Handy Foundation
- Formation: 2020; 6 years ago
- Type: Nonprofit
- Headquarters: Pasadena, California
- Board Chair: Ri-Karlo Handy
- Website: www.handyfoundation.com

= Handy Foundation =

The Handy Foundation is a nonprofit organization which provides training and career advancement opportunities to underrepresented individuals in the film industry. The organization was founded by chairman Ri-Karlo Handy in 2020.
==Overview==
The Handy Foundation holds workshops and apprenticeship programs to train young people for roles in the film industry, particularly technical aspects of production such as film editing. The foundation partners with studios and production companies for its career advancement programs. As of 2022, these partners included Netflix, ITV, Fremantle, 44 Blue, Critical Content, Warner Horizon Scripted Television, Bunim/Murray Productions and Tinopolis. The Handy Foundation also partners with local and national organizations to provide training and education, such as the Urban League of Los Angeles, the NAACP, Television Academy Foundation, Los Angeles City College, Mount Sac College, and California State University, Northridge. In 2023, the foundation established a partnership with NBCUniversal.
==History==
On July 2, 2020 it was announced that the organization was partnering with the Motion Picture Editors Guild and the Los Angeles Urban League to promote diversity in the film industry.

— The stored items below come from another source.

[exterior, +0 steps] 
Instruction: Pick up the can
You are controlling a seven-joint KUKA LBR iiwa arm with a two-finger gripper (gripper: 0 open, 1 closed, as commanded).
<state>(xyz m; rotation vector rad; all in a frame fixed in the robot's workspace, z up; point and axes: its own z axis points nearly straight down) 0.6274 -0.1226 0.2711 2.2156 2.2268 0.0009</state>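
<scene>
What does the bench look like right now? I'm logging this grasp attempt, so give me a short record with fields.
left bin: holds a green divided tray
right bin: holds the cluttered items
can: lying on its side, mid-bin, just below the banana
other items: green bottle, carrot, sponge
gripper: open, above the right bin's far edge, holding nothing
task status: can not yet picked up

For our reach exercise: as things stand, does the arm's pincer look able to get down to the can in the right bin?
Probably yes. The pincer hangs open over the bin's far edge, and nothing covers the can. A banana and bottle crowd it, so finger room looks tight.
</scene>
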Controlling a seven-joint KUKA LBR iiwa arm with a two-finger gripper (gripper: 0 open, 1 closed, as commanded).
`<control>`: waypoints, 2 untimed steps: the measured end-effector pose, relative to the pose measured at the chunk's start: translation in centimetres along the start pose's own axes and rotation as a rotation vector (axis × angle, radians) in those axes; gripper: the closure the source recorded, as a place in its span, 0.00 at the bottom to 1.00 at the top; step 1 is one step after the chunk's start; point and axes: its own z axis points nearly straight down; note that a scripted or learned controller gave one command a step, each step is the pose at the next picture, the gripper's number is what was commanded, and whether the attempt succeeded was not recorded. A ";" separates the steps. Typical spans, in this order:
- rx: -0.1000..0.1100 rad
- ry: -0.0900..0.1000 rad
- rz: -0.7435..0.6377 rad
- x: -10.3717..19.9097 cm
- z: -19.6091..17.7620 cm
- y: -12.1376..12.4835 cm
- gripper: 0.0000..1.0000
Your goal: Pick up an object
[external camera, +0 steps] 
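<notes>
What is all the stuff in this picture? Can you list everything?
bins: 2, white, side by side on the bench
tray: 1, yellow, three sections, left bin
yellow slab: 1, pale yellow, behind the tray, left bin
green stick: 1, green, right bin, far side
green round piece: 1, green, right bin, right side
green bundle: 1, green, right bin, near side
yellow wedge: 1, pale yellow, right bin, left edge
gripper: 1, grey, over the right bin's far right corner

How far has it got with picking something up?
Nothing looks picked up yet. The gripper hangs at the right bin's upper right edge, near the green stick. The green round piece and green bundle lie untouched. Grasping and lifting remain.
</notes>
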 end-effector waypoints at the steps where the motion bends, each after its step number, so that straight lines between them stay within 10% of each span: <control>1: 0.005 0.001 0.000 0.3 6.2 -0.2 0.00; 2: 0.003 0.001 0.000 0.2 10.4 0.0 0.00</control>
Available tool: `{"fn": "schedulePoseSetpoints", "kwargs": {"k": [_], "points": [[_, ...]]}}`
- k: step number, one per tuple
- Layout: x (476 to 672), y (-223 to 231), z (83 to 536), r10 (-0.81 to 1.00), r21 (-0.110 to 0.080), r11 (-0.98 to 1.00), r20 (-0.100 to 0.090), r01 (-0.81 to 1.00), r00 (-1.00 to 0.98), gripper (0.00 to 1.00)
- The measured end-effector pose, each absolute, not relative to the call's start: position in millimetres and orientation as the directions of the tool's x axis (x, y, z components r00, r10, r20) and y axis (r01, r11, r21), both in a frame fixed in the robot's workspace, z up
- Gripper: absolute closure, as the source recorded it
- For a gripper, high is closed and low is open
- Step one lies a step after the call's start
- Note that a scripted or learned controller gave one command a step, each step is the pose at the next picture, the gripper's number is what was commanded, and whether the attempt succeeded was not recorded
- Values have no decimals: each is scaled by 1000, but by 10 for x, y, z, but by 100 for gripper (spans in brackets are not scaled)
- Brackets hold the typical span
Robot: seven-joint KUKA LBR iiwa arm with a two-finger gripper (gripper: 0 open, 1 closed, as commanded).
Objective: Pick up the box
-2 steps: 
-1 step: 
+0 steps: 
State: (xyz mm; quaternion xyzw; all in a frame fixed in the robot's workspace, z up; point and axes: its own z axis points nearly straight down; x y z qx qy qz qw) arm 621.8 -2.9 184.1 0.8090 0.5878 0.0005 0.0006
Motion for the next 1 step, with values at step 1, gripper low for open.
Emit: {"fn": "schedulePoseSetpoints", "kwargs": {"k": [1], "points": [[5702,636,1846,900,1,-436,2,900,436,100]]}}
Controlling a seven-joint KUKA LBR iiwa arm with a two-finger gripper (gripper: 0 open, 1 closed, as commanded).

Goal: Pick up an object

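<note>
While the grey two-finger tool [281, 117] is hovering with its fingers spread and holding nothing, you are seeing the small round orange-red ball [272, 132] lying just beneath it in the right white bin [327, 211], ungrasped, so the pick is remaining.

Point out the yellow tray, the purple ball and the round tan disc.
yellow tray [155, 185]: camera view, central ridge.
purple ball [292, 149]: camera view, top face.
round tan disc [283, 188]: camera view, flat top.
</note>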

The foundation partnered with City of Los Angeles Economic and Workforce Development Department in 2021 for the Hollywood Bridge Youth Program, which works with young adults in television production.

In 2022, the foundation launched the Pilot Career Pathways Training Program with support from the California Film Commission. That year, the foundation piloted a training program for editors and production assistants with Netflix, which was formally launched in 2023. On January 14, 2023, the organization helped launch the NAACP's Glam Squad program.